BEGIN DATA BELOW

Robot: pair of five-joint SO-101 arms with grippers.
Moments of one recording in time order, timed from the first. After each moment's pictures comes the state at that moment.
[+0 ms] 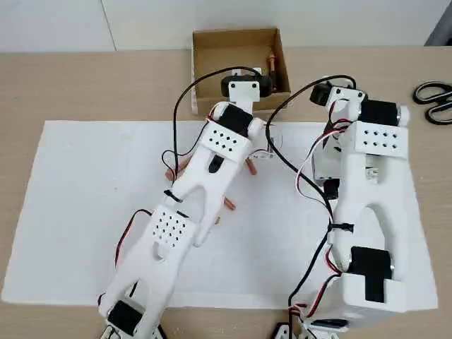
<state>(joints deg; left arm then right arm) 26.4 66.2 -77.4 97.6 31.3 4.8 2.9 -5.7 97.7 8.4</state>
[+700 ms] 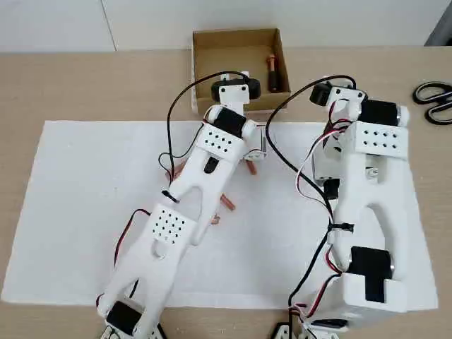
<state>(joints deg) 24.8 71.9 -78.9 95.0 34.2 4.8 2.9 -5.7 97.7 8.4</state>
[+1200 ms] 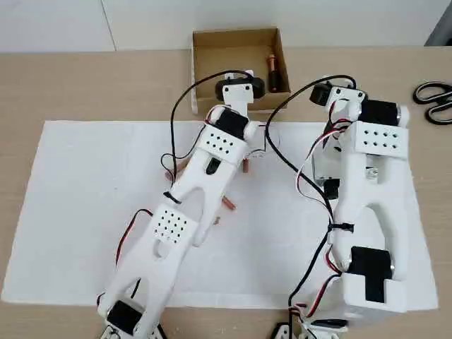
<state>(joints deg) 24.6 73.0 -86.5 96.4 34.2 4.8 2.9 -5.7 97.7 8.4</state>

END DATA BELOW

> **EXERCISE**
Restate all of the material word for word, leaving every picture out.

> **SOLUTION TO THIS TASK**
Robot: pair of five-joint SO-101 arms with grippers.
Moments of one recording in time order, timed from the first. After each moment's pictures comes the state at that moment.
[+0 ms] 
<state>(joints deg; left arm then right arm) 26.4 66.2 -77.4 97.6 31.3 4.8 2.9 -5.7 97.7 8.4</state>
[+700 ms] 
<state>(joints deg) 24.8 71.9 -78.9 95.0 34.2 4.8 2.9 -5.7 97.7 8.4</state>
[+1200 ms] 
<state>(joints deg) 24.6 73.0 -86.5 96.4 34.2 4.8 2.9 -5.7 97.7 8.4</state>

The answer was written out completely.